Word for word, return the lines from the top of the listing to the line containing "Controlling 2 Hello", both ends included, and no others.

───

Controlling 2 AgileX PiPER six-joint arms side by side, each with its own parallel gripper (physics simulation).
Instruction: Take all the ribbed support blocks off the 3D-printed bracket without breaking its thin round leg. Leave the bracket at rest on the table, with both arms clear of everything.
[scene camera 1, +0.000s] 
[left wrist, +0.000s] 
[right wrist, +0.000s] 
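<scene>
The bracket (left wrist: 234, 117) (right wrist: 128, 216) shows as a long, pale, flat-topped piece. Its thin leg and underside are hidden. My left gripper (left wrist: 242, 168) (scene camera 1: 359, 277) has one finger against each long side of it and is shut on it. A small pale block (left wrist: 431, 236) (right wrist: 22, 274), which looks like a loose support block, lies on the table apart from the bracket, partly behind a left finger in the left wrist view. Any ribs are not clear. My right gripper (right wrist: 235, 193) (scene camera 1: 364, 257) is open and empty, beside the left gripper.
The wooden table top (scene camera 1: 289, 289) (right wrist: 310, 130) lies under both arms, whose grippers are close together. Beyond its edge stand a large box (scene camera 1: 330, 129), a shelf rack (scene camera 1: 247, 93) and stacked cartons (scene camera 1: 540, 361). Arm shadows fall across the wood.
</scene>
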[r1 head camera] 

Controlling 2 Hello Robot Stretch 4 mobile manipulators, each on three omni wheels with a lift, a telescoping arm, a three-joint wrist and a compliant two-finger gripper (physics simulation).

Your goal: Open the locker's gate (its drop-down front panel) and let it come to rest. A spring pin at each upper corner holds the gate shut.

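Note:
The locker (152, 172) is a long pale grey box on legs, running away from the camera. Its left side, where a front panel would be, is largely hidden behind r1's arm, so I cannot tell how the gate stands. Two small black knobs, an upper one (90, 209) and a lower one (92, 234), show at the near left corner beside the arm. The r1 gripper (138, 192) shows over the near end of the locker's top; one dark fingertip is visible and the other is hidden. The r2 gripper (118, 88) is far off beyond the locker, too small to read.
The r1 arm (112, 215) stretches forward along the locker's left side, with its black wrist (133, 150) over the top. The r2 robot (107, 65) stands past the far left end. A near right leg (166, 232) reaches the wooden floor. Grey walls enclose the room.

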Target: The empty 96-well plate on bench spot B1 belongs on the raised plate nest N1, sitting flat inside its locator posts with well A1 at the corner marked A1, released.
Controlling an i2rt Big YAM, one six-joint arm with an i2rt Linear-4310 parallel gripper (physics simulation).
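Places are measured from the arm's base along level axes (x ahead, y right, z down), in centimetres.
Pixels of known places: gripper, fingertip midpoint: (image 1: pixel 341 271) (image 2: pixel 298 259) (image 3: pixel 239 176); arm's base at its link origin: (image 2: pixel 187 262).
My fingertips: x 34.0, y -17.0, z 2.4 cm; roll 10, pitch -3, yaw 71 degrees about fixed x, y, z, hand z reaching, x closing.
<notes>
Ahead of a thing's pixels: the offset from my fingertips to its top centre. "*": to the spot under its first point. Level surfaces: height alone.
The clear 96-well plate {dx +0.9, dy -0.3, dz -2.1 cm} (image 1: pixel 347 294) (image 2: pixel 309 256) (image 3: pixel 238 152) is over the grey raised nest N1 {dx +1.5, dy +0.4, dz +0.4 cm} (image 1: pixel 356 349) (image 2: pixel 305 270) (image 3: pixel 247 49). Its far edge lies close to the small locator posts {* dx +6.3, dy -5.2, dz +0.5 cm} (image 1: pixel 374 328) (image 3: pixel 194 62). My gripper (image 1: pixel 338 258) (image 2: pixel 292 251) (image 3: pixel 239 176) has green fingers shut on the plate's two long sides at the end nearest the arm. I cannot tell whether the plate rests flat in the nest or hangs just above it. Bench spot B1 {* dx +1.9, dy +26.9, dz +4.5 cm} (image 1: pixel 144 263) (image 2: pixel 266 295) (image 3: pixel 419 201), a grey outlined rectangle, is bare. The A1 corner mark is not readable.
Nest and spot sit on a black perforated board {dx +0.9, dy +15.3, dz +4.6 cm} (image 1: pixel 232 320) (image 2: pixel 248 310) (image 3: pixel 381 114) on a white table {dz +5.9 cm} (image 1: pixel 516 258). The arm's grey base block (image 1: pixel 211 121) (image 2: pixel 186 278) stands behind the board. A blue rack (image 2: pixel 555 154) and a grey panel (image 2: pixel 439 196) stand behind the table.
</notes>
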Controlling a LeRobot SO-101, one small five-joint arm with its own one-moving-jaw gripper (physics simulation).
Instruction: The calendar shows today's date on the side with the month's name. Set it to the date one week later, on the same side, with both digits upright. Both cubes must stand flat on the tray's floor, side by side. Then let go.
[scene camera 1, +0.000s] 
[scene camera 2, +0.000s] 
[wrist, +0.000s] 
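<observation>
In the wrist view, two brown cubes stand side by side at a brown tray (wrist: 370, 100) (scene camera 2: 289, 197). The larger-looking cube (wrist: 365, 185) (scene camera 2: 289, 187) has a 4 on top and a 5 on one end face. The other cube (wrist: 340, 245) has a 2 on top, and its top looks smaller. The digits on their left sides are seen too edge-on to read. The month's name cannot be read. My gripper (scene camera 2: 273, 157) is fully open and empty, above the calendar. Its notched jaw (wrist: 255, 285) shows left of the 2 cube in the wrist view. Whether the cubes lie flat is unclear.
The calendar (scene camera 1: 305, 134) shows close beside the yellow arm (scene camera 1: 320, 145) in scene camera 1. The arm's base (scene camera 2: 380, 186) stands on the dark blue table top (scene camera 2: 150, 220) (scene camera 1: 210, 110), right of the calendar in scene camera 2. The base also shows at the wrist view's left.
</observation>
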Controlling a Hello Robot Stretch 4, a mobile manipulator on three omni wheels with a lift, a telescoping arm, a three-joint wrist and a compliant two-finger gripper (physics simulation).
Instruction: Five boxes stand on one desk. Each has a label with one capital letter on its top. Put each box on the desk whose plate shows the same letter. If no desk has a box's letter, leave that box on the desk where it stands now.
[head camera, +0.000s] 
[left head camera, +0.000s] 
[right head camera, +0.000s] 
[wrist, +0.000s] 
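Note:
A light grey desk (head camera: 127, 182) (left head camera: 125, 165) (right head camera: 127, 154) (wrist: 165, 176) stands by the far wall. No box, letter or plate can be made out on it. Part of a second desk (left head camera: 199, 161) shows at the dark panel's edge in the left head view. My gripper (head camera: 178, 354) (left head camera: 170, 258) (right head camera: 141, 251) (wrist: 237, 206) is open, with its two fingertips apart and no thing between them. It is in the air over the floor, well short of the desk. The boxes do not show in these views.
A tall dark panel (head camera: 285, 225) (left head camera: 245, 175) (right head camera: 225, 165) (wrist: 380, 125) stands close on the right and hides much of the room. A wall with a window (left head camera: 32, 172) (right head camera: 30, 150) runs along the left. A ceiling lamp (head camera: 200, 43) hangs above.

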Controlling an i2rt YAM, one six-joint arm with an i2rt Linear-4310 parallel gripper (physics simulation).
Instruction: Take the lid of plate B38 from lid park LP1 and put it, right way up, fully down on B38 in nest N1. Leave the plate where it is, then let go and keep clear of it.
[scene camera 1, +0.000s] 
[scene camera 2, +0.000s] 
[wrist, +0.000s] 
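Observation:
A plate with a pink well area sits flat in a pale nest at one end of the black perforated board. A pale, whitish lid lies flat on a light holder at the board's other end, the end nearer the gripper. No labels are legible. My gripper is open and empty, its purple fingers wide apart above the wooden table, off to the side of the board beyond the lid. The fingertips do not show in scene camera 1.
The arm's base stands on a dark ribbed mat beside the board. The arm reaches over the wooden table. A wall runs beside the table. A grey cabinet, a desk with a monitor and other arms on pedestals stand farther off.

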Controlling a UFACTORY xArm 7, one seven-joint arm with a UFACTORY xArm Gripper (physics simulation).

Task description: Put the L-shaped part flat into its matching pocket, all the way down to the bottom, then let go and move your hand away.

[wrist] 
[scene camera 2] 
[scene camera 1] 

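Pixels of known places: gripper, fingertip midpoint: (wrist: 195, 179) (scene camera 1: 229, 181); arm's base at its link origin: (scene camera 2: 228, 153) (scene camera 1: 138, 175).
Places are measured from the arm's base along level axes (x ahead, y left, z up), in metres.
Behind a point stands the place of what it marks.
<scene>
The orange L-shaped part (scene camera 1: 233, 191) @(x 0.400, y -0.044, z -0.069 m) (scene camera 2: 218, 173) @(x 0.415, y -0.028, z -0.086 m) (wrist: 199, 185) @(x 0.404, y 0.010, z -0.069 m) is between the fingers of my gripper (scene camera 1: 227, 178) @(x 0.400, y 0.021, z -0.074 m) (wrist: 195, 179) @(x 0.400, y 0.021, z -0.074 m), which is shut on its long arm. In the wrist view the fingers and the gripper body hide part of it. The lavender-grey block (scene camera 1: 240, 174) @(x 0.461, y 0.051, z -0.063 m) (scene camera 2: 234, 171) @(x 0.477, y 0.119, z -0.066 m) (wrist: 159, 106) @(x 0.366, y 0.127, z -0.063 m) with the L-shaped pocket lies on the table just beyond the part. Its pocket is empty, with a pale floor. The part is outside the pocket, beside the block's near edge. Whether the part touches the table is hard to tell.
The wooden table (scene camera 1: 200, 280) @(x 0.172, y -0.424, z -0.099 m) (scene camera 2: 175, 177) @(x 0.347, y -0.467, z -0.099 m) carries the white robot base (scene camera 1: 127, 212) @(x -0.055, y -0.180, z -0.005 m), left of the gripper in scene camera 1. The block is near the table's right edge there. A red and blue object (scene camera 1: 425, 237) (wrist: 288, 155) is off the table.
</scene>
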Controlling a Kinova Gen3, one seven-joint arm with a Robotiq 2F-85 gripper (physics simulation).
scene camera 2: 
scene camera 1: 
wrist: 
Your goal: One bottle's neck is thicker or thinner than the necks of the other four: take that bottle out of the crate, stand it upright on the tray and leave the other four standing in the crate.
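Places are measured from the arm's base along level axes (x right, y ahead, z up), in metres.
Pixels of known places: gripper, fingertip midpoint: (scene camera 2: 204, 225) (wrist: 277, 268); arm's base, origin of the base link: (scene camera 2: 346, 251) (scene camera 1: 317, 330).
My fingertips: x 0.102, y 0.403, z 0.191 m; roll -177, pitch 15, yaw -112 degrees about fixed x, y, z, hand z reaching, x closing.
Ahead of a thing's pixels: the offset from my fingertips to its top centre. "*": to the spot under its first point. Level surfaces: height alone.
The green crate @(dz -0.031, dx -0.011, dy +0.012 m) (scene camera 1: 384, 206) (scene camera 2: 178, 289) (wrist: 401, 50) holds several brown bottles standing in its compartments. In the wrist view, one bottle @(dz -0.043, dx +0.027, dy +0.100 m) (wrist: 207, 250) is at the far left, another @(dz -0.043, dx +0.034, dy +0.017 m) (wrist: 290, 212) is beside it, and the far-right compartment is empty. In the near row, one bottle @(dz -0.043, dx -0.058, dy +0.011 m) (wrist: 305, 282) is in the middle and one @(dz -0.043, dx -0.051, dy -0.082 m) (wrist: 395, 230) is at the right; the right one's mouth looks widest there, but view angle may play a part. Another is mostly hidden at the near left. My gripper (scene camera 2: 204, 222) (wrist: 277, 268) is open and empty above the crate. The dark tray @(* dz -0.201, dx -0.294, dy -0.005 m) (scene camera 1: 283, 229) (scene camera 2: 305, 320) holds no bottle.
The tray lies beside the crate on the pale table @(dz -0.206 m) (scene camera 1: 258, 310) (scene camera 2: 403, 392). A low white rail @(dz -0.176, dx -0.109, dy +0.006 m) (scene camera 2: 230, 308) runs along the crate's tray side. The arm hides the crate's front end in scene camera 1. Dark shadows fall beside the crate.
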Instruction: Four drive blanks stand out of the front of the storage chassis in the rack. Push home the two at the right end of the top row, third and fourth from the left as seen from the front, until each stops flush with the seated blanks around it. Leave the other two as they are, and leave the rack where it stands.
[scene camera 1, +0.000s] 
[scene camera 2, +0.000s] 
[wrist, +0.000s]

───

◆ RESPONSE BOX:
Controlling 2 AgileX PiPER six-joint arms side by side, each with its own parallel gripper (physics simulation).
Instruction: Take all the ribbed support blocks off the 3D-printed bracket without breaking its thin round leg. Leave the bracket at rest on the table, with both arms clear of everything.
[scene camera 1, +0.000s] 
[left wrist, +0.000s] 
[right wrist, +0.000s] 
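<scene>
The bracket (left wrist: 234, 117) (right wrist: 128, 216) shows as a long, pale, flat-topped piece. Its thin leg and underside are hidden. My left gripper (left wrist: 242, 168) (scene camera 1: 359, 277) has one finger against each long side of it and is shut on it. A small pale block (left wrist: 431, 236) (right wrist: 22, 274), which looks like a loose support block, lies on the table apart from the bracket, partly behind a left finger in the left wrist view. Any ribs are not clear. My right gripper (right wrist: 235, 193) (scene camera 1: 364, 257) is open and empty, beside the left gripper.
The wooden table top (scene camera 1: 289, 289) (right wrist: 310, 130) lies under both arms, whose grippers are close together. Beyond its edge stand a large box (scene camera 1: 330, 129), a shelf rack (scene camera 1: 247, 93) and stacked cartons (scene camera 1: 540, 361). Arm shadows fall across the wood.
</scene>
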[r1 head camera] 

Controlling 2 Hello Robot Stretch 4 mobile manipulators, each on three omni wheels with a lift, a telescoping arm, a three-joint wrist and a compliant two-finger gripper (physics simulation).

What this exercise asked for has been supplied.